=== DATA SECTION ===

━━━━

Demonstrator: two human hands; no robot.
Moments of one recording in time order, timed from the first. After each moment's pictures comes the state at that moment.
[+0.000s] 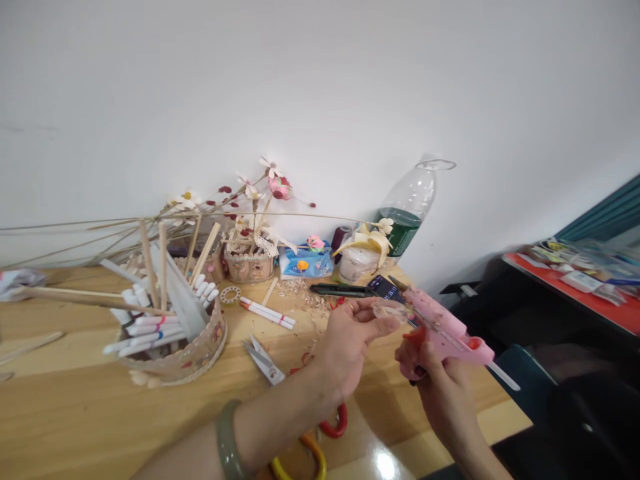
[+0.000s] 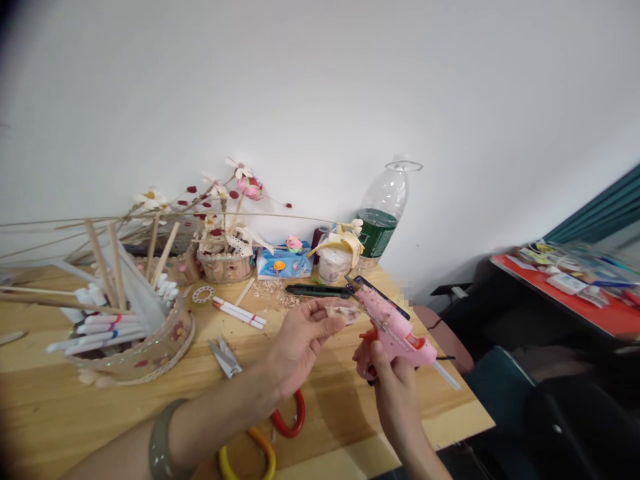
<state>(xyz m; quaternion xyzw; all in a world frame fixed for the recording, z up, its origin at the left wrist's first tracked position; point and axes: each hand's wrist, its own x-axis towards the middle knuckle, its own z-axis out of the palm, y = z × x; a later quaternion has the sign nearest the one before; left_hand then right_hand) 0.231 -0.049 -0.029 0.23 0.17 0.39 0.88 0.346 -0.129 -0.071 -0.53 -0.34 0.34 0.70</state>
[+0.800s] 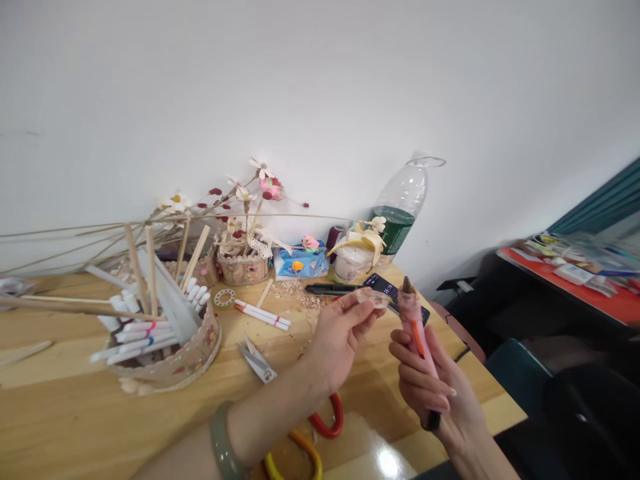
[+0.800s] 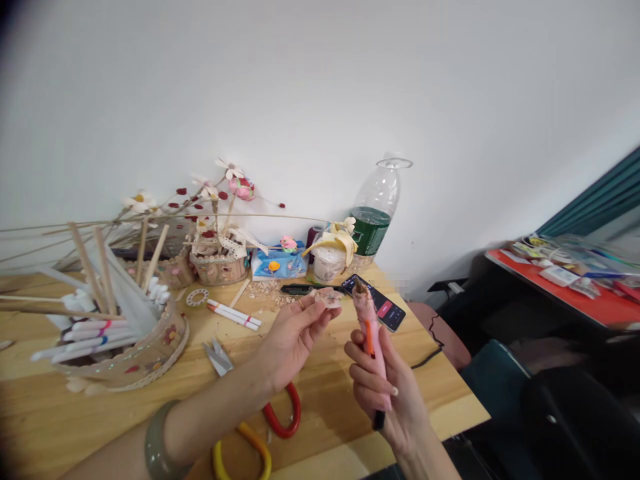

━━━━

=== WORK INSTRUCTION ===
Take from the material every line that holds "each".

=== WRITTEN SOLUTION ===
Moments of one recording in time order, timed from the first. After each moment's pictures comes the state at that moment.
<state>(xyz m; quaternion xyzw; all in a world frame fixed for the recording, z up, its origin at the left wrist's first tracked position; point and axes: each hand's wrist, its own x-axis towards the middle knuckle, its own z-axis out of the palm, y = z × x; a later quaternion has the sign nearest the one before; left_hand then right_hand) 0.231 -0.049 -0.029 0.23 0.17 0.39 0.88 0.346 -0.129 -0.071 -0.53 -0.34 0.34 0.70</state>

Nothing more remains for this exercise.